3. Phased Implementation
As a finance expert at Mastek, I suggest that when deploying AI for financial inclusion, rushing to scale is tempting but risky. A measured approach works best:
a. Pilot programs in select markets could help test solutions in real-world conditions while minimizing risks.
b. Gradual scaling with continuous monitoring will help identify issues before they affect large populations.
c. Regular stakeholder feedback from customers, employees, regulators, and community organizations helps shape ongoing improvements.
This approach balances caution with progress. For example, after successfully piloting an AI-driven loan application process in one region, you might discover through customer feedback that the interface confuses some users. Addressing this before wide deployment saves resources and builds trust.
4. Measuring KPIs with Purpose
How do we know if AI is truly driving financial inclusion? It requires tracking both business metrics and social impact:
Business Performance Indicators
- Increase in new accounts from underserved populations
- Reduction in loan default rates
- Improvement in customer satisfaction scores
- Time-to-decision for loan applications
- Operational efficiency gains
Social Impact Metrics
- Increase in savings rates among previously unbanked people
- Growth in small business loans in underserved areas
- Improvement in financial literacy scores
- Digital financial service adoption rates
- Women's economic empowerment indicators
- Community economic resilience
What's particularly powerful is connecting these metrics. For instance, when improved AI credit scoring leads to more accurate risk assessment, it enables lending to previously excluded borrowers while maintaining healthy default rates. According to PwC analysis, lenders are already seeing 15-30% increases in credit approvals with no change in loss rates – expanding access while maintaining sustainability.
The Path Forward is Based on Responsible Innovation
The Global Findex Database 2021 shows promising progress, but there's still work to do. Nearly a quarter of adults worldwide remain unbanked, with persistent gaps along gender and income lines. AI offers powerful tools to address these disparities, but only if deployed thoughtfully.
The organizations making the greatest impact share common traits:
- They maintain a laser focus on customer needs
- They invest in diverse teams and local expertise
- They choose technologies appropriate for their context
- They implement solutions gradually with continuous learning
- They measure both financial and social outcomes
Financial inclusion isn't just about account numbers – it's about creating pathways to economic opportunity and resilience. When AI solutions are designed with this broader purpose in mind, they become powerful catalysts for positive change.

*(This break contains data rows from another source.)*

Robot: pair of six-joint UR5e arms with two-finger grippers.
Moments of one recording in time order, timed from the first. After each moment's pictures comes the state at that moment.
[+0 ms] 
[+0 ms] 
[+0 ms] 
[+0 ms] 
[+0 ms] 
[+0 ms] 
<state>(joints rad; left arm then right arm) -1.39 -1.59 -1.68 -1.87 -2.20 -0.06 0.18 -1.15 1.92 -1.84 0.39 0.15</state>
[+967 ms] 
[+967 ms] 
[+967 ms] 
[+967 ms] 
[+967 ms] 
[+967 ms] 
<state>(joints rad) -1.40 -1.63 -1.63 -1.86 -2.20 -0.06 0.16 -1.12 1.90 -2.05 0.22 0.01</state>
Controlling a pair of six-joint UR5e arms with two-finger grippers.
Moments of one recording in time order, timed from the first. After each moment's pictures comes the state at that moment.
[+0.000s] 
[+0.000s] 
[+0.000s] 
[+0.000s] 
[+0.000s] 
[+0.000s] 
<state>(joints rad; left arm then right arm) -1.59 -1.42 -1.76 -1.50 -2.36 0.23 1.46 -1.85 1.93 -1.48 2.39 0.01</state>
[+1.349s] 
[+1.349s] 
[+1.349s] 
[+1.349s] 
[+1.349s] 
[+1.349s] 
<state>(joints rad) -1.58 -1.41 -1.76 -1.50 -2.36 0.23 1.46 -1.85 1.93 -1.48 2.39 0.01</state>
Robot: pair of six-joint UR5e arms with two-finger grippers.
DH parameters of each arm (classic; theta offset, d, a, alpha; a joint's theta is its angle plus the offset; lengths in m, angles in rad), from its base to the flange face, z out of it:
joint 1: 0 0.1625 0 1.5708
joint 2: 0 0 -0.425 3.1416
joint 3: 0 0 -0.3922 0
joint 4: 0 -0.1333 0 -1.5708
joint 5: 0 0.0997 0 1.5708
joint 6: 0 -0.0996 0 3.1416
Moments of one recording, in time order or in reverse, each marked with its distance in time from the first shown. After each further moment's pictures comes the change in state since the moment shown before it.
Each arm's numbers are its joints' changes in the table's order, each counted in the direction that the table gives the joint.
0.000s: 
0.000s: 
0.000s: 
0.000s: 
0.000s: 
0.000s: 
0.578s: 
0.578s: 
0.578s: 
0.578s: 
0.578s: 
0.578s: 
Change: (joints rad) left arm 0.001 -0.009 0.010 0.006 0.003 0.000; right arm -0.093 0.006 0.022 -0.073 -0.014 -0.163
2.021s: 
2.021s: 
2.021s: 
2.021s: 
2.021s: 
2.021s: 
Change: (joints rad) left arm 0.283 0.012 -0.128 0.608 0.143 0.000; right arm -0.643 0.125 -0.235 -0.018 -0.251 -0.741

As we look ahead, the most exciting innovations will likely come from collaborations between financial institutions, fintech startups, technology-led companies, and community organizations. By combining technological capabilities with deep local knowledge, these partnerships can develop AI solutions that are not just technically impressive but genuinely transformative for underserved communities.
The journey toward AI-driven financial inclusion is complex, but the destination – a more equitable financial system that works for everyone – is well worth the effort.